14 Editing an input file for Gaussian Gaussian 03 requires input files with a.dat ( extension The file must be in a certain format, shown on the following slide Spacing is critical (blank spaces or no spaces and blank lines must be exactly as called for) The molecule description (Cartesian coordinates or Z-matrix) is free-form; any number of spaces between adjacent columns is OK

15 Format of Gaussian input file %chk=/tmp/yourdirname/filename.chk # HF/6-31++G** nosymm opt freq (blank line) (title or any comments you wish to add go here) (blank line) 1 1 (charge & multiplicity ) [molecular specification…XYZ coordinates or Z-matrix goes here] (blank line) --Link1-- %chk=/tmp/yourdirname/filename.chk # HF/6-31++G** geom=allcheckpoint nosymm pop=npa nmr (blank line) (the red section is a link to an nmr job)

16 Submitting a Gaussian job An executable script called xg03 has been written to automate the submission process for Gaussian 03 calculations. xg03 filename.dat

17 Checking on a Gaussian job After a job has been submitted, note the.job and.out files in your directory; an.error file indicates a submitted job; it will remain empty unless an error occurs.

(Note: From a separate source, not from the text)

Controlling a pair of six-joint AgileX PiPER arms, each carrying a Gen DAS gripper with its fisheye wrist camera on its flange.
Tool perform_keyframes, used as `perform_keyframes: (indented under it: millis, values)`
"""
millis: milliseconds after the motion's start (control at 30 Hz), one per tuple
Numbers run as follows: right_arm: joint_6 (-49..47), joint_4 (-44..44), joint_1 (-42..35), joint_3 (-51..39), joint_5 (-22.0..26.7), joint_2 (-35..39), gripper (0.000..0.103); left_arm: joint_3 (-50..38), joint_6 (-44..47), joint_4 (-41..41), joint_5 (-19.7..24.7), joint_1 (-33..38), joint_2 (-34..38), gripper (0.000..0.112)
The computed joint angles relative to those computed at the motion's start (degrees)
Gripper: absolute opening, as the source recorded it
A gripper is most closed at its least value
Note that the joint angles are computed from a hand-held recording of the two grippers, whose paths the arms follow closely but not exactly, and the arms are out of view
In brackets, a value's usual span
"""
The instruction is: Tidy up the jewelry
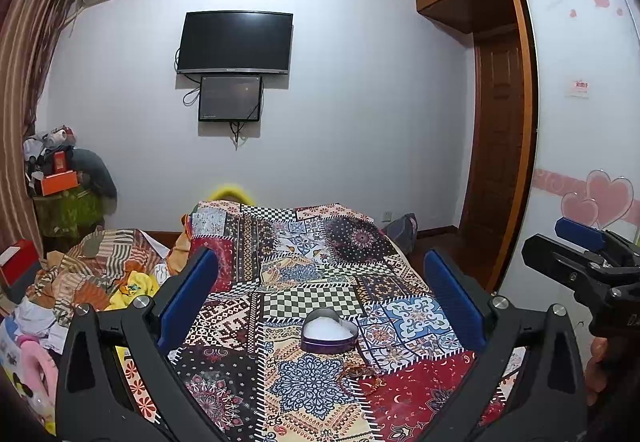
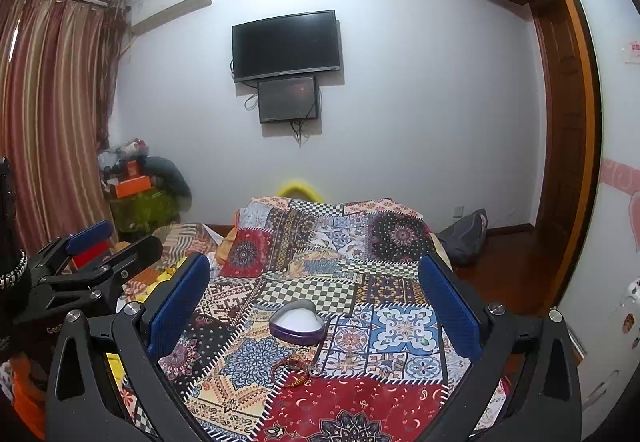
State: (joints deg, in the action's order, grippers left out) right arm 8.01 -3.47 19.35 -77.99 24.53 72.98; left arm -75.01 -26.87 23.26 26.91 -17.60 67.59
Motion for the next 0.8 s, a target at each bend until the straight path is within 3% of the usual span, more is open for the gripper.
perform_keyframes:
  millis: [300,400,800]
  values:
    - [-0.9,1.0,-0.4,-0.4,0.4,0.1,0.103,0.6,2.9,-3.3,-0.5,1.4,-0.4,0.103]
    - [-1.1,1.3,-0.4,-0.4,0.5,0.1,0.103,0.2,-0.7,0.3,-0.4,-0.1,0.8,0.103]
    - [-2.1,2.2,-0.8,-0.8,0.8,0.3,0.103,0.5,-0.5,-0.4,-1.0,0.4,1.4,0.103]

A copy of the.out file may be viewed at any time without interrupting the calculation; type cat filename.out to scroll through the file very quickly to the end; use the elevator bar to go back into the file. Alternatively, type more filename.out and the spacebar to view the file one screen at a time

18 Objectives for Tuesday’s lab Logon to the account Create a directory for your scratch (temporary) files: mkdir /tmp/425_nhm Make a copy of the H.dat file to a file having your initials in the filename: cp H.dat Hnhm.dat Use the vi editor to edit the new file Hnhm.dat

19 Objectives for Tuesday’s lab vi Hnhm.dat (use vi editing commands to change the directory and filename in the first line) submit Hnhm.dat for Gaussian 03 calculation. xg03 Hnhm.dat When the job is finished, examine the output file: more Hnhm.out (This simple calculation will allow you to see if your calculations are running properly.)

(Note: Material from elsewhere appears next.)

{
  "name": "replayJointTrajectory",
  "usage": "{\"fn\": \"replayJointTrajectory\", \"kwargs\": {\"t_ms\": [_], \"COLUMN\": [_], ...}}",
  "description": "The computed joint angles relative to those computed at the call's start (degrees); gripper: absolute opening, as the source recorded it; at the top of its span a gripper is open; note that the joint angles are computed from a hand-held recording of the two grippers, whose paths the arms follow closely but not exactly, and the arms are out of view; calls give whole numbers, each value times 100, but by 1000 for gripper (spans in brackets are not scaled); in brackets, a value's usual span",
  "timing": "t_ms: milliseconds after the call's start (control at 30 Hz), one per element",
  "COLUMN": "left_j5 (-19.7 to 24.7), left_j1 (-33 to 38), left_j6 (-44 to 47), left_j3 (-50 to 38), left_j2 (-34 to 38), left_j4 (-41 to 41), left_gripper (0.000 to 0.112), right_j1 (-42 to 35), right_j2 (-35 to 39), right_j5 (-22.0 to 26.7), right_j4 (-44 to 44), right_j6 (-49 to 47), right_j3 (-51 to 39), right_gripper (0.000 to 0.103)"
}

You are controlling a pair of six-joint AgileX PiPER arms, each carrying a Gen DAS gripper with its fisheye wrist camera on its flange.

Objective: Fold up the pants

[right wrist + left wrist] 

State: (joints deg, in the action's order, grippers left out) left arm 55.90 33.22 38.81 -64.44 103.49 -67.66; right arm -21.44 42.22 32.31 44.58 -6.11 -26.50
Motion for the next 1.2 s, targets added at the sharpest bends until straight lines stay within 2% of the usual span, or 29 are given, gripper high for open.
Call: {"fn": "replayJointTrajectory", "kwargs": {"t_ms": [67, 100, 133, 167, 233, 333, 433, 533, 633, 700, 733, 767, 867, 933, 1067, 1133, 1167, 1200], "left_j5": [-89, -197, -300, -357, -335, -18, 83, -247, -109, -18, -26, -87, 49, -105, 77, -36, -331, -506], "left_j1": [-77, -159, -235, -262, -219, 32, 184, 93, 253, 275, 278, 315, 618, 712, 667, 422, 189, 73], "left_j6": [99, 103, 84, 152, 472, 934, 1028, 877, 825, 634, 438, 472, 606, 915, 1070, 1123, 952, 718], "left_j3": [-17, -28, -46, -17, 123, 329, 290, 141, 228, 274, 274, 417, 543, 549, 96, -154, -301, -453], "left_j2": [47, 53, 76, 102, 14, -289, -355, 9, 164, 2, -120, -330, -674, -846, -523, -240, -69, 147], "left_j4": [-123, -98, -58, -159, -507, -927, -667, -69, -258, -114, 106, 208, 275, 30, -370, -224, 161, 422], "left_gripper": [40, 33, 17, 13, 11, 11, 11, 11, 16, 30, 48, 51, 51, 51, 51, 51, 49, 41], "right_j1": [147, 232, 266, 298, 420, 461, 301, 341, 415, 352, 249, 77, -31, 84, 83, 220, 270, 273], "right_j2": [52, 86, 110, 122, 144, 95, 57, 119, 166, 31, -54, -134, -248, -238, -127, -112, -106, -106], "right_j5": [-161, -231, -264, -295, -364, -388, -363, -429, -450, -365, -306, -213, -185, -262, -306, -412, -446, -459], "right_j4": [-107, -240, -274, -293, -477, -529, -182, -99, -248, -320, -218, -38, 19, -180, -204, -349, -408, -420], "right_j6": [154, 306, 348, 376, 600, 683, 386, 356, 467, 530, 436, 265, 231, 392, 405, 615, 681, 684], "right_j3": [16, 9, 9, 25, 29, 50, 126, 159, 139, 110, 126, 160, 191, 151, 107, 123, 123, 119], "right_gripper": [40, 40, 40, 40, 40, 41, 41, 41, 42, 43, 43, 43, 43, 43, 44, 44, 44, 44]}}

20 Objectives for Tuesday’s lab Build a model of each of your isomeric carbocations in Titan Optimize each of them using semi-empirical MO theory (AM1 or PM3). If this changes the structure from what you want, re-build the structure using constraints if needed and skip the semi-empirical MO optimization step. Save the structures as.pdb files on your flashdrive. The rest of the lab will be done in Dr. Martin’s office. Open the files in GaussView; save them as Cartesian Coordinate files (with a.dat extension). Note the atom numbering. A sketch or a copy of the structure with atom numbers will be helpful.

21 Objectives for Tuesday’s lab… Edit the.dat files using Notepad on a pc (easiest) or vi on ‘n1’ to conform to the Gaussian 03 format used by n1. (see handout) Use WINSCP3 to copy the files to an account on n1 (our Linux cluster). More simply, use puTTY to access n1, then create a new file in vi (vi newfilename.dat), then copy and paste your.dat file from Notepad. Submit them by typing the command: xg03 filename.dat

22 Visualizing Gaussian results Transmit a copy of the.out file from n1 to the local pc; this is done using WINSCP3. Use GaussView to open Gaussian.out files and render models of structures in various renderings. Observe each structure and make measurements on each structure as needed to determine if it is a classical or non-classical carbocation.

23 Objectives for the Next lab Repeat the entire process, this time modeling the parent hydrocarbon (alkane). Perform the data analysis, including calculating the difference in the sums of the chemical shielding values between the parent hydrocarbon and each carbocation structure. Visualize the carbocations, copy the structure to put in your report, and make measurements as needed to determine whether each is classical or non-classical.

24 Objectives for the Next lab… Also obtain the NMR Isotropic Shielding values and the npa charges on the carbon atoms in each structure. These can be done using the vi editor and some commands (e.g., grep) as indicated in the lab handout. Analyze the data (NMR shielding values, npa charges, energies, bond lengths and bond angles) to determine whether the carbocation you modeled exists as a classical or non-classical structure, according to the HF/6-31++G** calculations.